→ Exercise requirements
Every record here needs to be written out again exactly.

[Exercise data — start]

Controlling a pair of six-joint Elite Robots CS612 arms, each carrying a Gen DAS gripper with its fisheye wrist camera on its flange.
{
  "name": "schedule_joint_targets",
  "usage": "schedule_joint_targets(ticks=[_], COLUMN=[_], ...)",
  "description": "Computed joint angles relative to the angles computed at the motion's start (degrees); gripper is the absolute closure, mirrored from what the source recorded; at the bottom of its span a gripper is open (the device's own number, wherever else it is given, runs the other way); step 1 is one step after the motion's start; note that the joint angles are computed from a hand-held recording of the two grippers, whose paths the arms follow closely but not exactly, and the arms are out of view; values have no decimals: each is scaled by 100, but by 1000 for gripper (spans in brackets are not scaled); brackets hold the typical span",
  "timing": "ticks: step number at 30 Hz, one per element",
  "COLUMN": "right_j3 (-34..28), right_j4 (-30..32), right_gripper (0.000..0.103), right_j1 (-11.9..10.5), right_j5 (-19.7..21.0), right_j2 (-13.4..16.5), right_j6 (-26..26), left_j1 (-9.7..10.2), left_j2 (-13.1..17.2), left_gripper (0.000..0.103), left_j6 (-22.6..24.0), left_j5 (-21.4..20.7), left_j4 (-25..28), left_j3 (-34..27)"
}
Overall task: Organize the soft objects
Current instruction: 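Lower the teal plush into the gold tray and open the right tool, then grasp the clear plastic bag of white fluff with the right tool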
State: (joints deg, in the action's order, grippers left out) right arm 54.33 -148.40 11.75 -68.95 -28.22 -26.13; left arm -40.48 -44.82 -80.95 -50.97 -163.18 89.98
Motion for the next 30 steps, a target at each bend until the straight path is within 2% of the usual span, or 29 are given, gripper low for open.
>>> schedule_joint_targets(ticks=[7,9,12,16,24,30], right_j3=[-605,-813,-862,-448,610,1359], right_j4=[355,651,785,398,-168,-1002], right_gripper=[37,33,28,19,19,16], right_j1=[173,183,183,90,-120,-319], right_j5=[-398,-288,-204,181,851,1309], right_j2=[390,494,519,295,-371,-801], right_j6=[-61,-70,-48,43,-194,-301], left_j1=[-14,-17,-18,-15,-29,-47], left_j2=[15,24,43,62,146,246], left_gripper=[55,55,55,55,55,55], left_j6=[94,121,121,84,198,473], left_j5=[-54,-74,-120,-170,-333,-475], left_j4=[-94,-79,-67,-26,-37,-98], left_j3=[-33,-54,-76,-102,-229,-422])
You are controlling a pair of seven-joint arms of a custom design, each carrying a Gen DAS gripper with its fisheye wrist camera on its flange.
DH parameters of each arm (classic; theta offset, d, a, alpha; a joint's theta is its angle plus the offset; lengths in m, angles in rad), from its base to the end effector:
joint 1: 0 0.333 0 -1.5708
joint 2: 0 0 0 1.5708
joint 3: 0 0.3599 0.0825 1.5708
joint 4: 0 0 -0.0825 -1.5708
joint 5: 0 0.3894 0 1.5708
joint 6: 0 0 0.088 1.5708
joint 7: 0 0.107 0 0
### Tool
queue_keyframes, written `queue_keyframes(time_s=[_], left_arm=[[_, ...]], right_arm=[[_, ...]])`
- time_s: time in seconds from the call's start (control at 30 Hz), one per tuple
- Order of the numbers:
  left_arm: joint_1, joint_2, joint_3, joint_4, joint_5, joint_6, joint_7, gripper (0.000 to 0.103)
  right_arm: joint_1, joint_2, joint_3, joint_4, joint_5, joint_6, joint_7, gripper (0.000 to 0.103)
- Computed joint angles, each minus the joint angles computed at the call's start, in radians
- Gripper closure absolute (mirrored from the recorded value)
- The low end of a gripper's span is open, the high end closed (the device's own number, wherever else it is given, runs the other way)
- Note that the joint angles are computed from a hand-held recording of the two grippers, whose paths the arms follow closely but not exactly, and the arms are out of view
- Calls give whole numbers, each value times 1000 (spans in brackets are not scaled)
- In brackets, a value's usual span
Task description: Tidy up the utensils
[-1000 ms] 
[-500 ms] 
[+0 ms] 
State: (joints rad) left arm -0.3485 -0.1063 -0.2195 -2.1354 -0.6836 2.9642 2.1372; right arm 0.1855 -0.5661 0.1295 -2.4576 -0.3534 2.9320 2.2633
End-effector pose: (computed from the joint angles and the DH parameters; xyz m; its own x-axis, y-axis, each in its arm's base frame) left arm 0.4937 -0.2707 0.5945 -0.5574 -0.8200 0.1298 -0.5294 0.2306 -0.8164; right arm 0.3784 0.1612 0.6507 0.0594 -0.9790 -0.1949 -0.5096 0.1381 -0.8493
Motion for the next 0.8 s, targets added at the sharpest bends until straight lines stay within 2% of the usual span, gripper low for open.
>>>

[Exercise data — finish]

→ Response area
Controlling a pair of six-joint Elite Robots CS612 arms, each carrying a Gen DAS gripper with its fisheye wrist camera on its flange.
{
  "name": "schedule_joint_targets",
  "usage": "schedule_joint_targets(ticks=[_], COLUMN=[_], ...)",
  "description": "Computed joint angles relative to the angles computed at the motion's start (degrees); gripper is the absolute closure, mirrored from what the source recorded; at the bottom of its span a gripper is open (the device's own number, wherever else it is given, runs the other way); step 1 is one step after the motion's start; note that the joint angles are computed from a hand-held recording of the two grippers, whose paths the arms follow closely but not exactly, and the arms are out of view; values have no decimals: each is scaled by 100, but by 1000 for gripper (spans in brackets are not scaled); brackets hold the typical span",
  "timing": "ticks: step number at 30 Hz, one per element",
  "COLUMN": "right_j3 (-34..28), right_j4 (-30..32), right_gripper (0.000..0.103), right_j1 (-11.9..10.5), right_j5 (-19.7..21.0), right_j2 (-13.4..16.5), right_j6 (-26..26), left_j1 (-9.7..10.2), left_j2 (-13.1..17.2), left_gripper (0.000..0.103), left_j6 (-22.6..24.0), left_j5 (-21.4..20.7), left_j4 (-25..28), left_j3 (-34..27)"
}
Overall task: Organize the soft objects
Current instruction: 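Lower the teal plush into the gold tray and open the right tool, then grasp the clear plastic bag of white fluff with the right tool
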State: (joints deg, in the action's order, grippers left out) right arm 54.33 -148.40 11.75 -68.95 -28.22 -26.13; left arm -40.48 -44.82 -80.95 -50.97 -163.18 89.98
Motion for the next 30 steps, a target at each bend until the straight path is within 2% of the usual span, or 29 are given, gripper low for open.
>>> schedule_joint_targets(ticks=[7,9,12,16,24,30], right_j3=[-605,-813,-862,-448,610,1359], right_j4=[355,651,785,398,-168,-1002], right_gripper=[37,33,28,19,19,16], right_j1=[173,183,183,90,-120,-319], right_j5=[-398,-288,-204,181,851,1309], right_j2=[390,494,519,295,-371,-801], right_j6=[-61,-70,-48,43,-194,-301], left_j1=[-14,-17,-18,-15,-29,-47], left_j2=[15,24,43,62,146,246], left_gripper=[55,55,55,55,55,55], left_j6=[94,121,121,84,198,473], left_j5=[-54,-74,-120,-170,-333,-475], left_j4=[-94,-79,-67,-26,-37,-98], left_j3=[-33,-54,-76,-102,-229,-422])
You are controlling a pair of seven-joint arms of a custom design, each carrying a Gen DAS gripper with its fisheye wrist camera on its flange.
DH parameters of each arm (classic; theta offset, d, a, alpha; a joint's theta is its angle plus the offset; lengths in m, angles in rad), from its base to the end effector:
joint 1: 0 0.333 0 -1.5708
joint 2: 0 0 0 1.5708
joint 3: 0 0.3599 0.0825 1.5708
joint 4: 0 0 -0.0825 -1.5708
joint 5: 0 0.3894 0 1.5708
joint 6: 0 0 0.088 1.5708
joint 7: 0 0.107 0 0
### Tool
queue_keyframes, written `queue_keyframes(time_s=[_], left_arm=[[_, ...]], right_arm=[[_, ...]])`
- time_s: time in seconds from the call's start (control at 30 Hz), one per tuple
- Order of the numbers:
  left_arm: joint_1, joint_2, joint_3, joint_4, joint_5, joint_6, joint_7, gripper (0.000 to 0.103)
  right_arm: joint_1, joint_2, joint_3, joint_4, joint_5, joint_6, joint_7, gripper (0.000 to 0.103)
- Computed joint angles, each minus the joint angles computed at the call's start, in radians
- Gripper closure absolute (mirrored from the recorded value)
- The low end of a gripper's span is open, the high end closed (the device's own number, wherever else it is given, runs the other way)
- Note that the joint angles are computed from a hand-held recording of the two grippers, whose paths the arms follow closely but not exactly, and the arms are out of view
- Calls give whole numbers, each value times 1000 (spans in brackets are not scaled)
- In brackets, a value's usual span
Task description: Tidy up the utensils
[-1000 ms] 
[-500 ms] 
[+0 ms] 
State: (joints rad) left arm -0.3485 -0.1063 -0.2195 -2.1354 -0.6836 2.9642 2.1372; right arm 0.1855 -0.5661 0.1295 -2.4576 -0.3534 2.9320 2.2633
End-effector pose: (computed from the joint angles and the DH parameters; xyz m; its own x-axis, y-axis, each in its arm's base frame) left arm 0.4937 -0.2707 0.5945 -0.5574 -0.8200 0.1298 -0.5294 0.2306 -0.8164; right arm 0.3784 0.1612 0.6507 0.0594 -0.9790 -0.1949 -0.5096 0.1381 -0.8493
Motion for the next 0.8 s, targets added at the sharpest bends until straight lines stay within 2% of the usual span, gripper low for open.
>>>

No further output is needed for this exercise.